Im new here and i guess i was just looking for somewhere to put down in words what im going through and find people who are in the same situation.
Im currently going through my 2nd miscarriage. I'll tell you about my first to start with...
It happened in August last year. I was 7 weeks and 2 days pregnant when i started to spot. I went to the hospital the next day and had an emergency scan. We saw the heartbeat but they said i was only 6 weeks and 1 day gone... i knew this wasnt right. That weekend i attended a family wedding and was still bleeding and had started to cramp. On the monday the cramps got worse and i "passed" the baby at home. After 3 years on TTC i was devistated as you can imagine
It took us about another 6 months to conceive again. This time we used the clearblue fertility monitor and got pregant the first cycle using it. The pregancy seemed to be going well, i was having all the "normal" symptoms... sore breasts, going off certain foods etc and once i had passed the 8 week mark i started to relax a little and enjoy being pregnant. Then at 10 weeks and 1 day i started to spot again, i knew instantly that this was it... it was over. I went for a scan the next day and was told that there gestation sack was there but there was no heartbeat... my baby had stopped developting 5 weeks before. 5 weeks!! How could i not know??
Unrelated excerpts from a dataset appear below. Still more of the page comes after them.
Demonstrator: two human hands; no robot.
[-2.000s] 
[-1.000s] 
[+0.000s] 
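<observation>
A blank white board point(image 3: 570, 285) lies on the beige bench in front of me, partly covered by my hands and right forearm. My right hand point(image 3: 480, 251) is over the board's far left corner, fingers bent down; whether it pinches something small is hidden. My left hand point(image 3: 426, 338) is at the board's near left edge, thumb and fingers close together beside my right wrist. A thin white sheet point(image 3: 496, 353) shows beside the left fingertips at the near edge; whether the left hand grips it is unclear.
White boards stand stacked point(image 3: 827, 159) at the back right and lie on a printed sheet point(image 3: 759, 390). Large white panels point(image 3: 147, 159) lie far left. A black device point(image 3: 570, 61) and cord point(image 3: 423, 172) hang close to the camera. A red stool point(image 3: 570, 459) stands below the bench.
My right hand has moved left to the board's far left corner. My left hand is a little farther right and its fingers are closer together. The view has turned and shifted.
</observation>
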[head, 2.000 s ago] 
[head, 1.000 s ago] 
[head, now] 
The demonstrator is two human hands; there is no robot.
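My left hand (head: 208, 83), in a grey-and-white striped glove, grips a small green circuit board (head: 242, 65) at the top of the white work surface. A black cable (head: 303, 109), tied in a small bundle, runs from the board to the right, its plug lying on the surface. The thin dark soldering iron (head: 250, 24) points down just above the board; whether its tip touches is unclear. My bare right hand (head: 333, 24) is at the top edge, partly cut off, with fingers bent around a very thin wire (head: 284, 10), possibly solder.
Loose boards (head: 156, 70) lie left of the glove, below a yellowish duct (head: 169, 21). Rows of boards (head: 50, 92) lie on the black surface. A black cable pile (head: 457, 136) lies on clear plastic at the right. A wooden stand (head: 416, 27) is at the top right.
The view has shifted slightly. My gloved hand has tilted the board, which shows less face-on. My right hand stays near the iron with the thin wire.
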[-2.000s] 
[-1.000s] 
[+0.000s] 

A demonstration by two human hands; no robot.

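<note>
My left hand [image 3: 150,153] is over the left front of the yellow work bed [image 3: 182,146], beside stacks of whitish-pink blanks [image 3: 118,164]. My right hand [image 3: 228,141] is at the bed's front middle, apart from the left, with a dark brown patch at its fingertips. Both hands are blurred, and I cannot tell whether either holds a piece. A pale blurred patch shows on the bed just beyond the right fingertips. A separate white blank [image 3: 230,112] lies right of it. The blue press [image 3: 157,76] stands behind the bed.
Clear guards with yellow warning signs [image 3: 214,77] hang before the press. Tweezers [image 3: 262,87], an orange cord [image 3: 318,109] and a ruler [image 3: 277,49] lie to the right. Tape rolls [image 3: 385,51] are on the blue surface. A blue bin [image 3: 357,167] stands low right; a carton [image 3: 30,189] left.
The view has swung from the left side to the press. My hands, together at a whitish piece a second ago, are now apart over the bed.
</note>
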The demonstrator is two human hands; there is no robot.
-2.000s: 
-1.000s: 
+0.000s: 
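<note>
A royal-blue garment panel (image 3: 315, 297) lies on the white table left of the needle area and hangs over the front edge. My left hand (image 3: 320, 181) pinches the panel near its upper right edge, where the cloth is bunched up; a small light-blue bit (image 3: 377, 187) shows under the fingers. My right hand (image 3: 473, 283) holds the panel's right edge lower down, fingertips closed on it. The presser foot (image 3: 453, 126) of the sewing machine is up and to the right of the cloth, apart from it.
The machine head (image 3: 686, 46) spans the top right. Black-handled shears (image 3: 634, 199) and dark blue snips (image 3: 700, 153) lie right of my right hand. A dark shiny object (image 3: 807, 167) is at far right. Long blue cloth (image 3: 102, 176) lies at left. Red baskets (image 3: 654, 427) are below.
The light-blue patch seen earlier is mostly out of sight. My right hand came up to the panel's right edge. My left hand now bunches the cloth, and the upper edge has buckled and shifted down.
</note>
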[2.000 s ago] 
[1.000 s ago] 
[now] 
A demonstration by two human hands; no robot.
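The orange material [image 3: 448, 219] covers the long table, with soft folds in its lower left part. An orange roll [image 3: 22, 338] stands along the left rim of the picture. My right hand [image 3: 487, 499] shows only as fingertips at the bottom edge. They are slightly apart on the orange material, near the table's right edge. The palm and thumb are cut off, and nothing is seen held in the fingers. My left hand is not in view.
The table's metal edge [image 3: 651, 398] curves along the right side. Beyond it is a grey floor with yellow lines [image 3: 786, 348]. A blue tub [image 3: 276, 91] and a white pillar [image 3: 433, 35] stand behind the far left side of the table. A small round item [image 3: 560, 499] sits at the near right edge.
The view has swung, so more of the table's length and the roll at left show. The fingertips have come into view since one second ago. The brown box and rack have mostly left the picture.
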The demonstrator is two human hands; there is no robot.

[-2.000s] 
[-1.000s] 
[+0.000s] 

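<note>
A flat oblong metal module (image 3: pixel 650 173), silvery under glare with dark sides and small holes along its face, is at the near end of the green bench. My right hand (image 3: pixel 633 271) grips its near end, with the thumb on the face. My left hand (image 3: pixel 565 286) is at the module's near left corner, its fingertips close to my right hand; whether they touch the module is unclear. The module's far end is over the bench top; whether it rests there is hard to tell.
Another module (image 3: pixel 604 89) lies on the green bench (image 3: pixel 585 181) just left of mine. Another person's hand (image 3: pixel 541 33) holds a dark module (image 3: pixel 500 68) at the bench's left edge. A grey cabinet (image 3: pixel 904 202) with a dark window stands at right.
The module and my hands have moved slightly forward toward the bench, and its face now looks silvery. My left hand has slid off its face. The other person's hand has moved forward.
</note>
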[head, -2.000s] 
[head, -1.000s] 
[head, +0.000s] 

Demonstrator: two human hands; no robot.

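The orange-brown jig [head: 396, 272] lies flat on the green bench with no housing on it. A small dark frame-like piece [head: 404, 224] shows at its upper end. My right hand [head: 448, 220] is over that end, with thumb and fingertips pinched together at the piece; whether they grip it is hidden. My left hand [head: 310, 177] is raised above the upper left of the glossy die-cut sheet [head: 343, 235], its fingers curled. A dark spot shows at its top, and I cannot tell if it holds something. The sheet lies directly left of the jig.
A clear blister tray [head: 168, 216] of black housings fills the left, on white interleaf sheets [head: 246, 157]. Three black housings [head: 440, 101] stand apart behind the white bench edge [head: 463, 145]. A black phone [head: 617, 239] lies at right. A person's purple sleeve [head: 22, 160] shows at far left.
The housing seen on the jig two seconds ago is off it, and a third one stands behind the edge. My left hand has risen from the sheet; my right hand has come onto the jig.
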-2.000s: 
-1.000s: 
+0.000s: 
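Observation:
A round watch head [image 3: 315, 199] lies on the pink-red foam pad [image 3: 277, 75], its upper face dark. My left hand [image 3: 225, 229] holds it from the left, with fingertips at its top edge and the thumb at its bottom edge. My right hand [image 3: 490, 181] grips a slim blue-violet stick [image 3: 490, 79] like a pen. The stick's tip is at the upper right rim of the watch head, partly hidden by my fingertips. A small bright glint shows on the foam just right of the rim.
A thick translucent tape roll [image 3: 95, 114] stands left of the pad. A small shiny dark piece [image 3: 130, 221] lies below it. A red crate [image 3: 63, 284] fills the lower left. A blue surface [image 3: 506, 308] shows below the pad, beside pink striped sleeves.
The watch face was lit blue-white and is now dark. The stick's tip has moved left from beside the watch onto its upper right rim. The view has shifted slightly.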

Like i said i just wanted to get down in writing what was happening, im finding it really hard to talk about and i feel so numb. The first day after i knew the baby was gone i cried so much but now... now i just feel like its not really happening, like its not real. I want to wake up from this nighmare and still be pregnant. My 12 week scan should have been happening next friday and i really dont know how im going to cope with getting through the day never mind the next few weeks / months.
im going back to work tomorrow, im not sure if im ready but how long am i supposed to just sit around thinking about what has happened..?
Sorry to go on and thanks for reading (if you've got this far and not given up reading such a long post)
I would like to know how other people are coping?